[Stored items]
···

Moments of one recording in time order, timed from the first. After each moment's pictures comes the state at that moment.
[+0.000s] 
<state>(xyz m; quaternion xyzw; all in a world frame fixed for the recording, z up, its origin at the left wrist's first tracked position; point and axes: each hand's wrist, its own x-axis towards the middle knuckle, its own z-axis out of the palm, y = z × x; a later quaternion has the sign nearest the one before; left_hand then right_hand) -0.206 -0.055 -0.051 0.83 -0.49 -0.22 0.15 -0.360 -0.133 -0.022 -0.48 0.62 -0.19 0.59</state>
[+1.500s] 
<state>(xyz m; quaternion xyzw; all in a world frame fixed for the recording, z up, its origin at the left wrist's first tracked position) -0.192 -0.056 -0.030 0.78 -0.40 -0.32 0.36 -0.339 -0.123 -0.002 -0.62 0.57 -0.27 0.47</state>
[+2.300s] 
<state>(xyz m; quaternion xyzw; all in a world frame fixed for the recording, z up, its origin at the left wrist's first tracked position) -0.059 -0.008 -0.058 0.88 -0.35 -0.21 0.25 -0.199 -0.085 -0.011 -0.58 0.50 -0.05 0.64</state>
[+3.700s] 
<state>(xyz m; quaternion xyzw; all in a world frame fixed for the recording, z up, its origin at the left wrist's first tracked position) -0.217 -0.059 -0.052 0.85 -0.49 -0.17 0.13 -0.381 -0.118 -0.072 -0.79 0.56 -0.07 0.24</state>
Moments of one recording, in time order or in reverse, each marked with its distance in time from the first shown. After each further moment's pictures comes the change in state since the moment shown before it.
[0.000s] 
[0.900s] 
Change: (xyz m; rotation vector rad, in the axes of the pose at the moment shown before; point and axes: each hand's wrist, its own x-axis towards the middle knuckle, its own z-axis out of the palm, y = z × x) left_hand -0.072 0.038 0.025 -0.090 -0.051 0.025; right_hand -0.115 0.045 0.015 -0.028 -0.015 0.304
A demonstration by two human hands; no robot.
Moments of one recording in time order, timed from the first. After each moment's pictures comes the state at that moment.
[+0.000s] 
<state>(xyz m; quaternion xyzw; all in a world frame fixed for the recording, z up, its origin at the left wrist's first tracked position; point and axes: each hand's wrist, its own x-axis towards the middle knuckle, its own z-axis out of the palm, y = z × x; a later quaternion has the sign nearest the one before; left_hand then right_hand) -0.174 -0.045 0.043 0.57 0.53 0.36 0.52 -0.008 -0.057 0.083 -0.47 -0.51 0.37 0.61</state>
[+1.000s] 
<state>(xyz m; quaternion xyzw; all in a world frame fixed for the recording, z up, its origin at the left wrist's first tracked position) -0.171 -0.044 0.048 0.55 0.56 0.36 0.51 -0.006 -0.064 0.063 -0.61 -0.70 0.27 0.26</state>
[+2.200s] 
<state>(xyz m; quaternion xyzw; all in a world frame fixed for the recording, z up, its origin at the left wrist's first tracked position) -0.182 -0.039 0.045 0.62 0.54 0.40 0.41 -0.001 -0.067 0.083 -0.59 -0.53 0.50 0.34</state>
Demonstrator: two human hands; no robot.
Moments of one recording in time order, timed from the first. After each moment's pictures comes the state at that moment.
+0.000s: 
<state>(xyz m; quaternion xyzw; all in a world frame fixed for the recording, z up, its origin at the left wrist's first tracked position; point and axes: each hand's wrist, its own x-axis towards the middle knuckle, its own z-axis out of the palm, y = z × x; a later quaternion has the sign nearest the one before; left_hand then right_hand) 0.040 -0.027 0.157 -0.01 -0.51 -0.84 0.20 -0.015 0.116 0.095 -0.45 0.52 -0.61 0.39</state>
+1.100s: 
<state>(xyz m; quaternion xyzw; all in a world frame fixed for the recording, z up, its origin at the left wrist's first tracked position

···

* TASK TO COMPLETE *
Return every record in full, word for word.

* RESPONSE *
Moments of one recording in time order, timed from the first. After each moment's pictures comes the state at that moment.
[+0.000s] 
<state>(xyz m; quaternion xyzw; all in a world frame fixed for the recording, z up, its origin at the left wrist's first tracked position; point and axes: each hand's wrist, its own x-axis towards the middle knuckle, its own z-axis out of the palm, y = z × x; a later quaternion has the sign nearest the one before; left_hand then right_hand) -0.206 -0.055 -0.051 0.83 -0.49 -0.22 0.15 -0.360 -0.133 -0.022 -0.48 0.62 -0.19 0.59</state>
[+1.500s] 
<state>(xyz m; quaternion xyzw; all in a world frame fixed for the recording, z up, its origin at the left wrist's first tracked position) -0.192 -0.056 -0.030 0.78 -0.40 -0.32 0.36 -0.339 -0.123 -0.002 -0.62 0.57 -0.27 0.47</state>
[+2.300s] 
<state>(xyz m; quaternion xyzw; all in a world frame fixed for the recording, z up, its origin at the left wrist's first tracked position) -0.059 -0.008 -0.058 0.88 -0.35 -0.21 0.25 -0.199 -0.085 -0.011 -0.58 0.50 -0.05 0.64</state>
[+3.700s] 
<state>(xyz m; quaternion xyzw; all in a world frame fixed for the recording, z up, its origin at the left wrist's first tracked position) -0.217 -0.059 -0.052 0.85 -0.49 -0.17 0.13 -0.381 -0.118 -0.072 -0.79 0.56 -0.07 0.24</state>
Moments of one recording, in time order or in reverse, each marked with its distance in time from the first shown. After each further moment's pictures comes the change in state since the moment shown before it.
[0.000s] 
[0.900s] 
Change: (xyz m; rotation vector rad, in the axes of the pose at the moment shown before; point and axes: each hand's wrist, its own x-axis towards the middle knuckle, its own z-axis out of the palm, y = z × x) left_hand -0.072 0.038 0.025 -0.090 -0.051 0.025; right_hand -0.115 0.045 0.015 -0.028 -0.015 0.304
A demonstration by two human hands; no robot.
Moments of one recording in time order, timed from the first. After each moment's pictures comes the state at that moment.
[+0.000s] 
<state>(xyz m; quaternion xyzw; all in a world frame fixed for the recording, z up, its origin at the left wrist's first tracked position; point and axes: each hand's wrist, its own x-axis towards the middle knuckle, its own z-axis out of the palm, y = z × x; a later quaternion has the sign nearest the one before; left_hand then right_hand) -0.174 -0.045 0.043 0.57 0.53 0.36 0.52 -0.008 -0.057 0.083 -0.47 -0.51 0.37 0.61</state>
[+1.000s] 
<state>(xyz m; quaternion xyzw; all in a world frame fixed for the recording, z up, its origin at the left wrist's first tracked position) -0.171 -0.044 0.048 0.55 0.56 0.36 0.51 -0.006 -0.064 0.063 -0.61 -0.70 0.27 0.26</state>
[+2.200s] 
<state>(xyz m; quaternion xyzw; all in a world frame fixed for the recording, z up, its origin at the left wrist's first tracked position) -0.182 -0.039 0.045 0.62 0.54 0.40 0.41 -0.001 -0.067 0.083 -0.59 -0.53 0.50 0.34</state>
Demonstrator: two human hands; no robot.
Moments of one recording in time order, timed from the first. After each moment's pictures comes the state at that moment.
+0.000s: 
<state>(xyz m; quaternion xyzw; all in a world frame fixed for the recording, z up, its origin at the left wrist's first tracked position; point and axes: each hand's wrist, its own x-axis towards the middle knuckle, its own z-axis out of the palm, y = z × x; a later quaternion has the sign nearest the one before; left_hand then right_hand) 0.040 -0.027 0.157 -0.01 -0.51 -0.84 0.20 -0.015 0.116 0.095 -0.45 0.52 -0.61 0.39</state>
+1.100s: 
<state>(xyz m; quaternion xyzw; all in a world frame fixed for the recording, z up, its origin at the left wrist's first tracked position

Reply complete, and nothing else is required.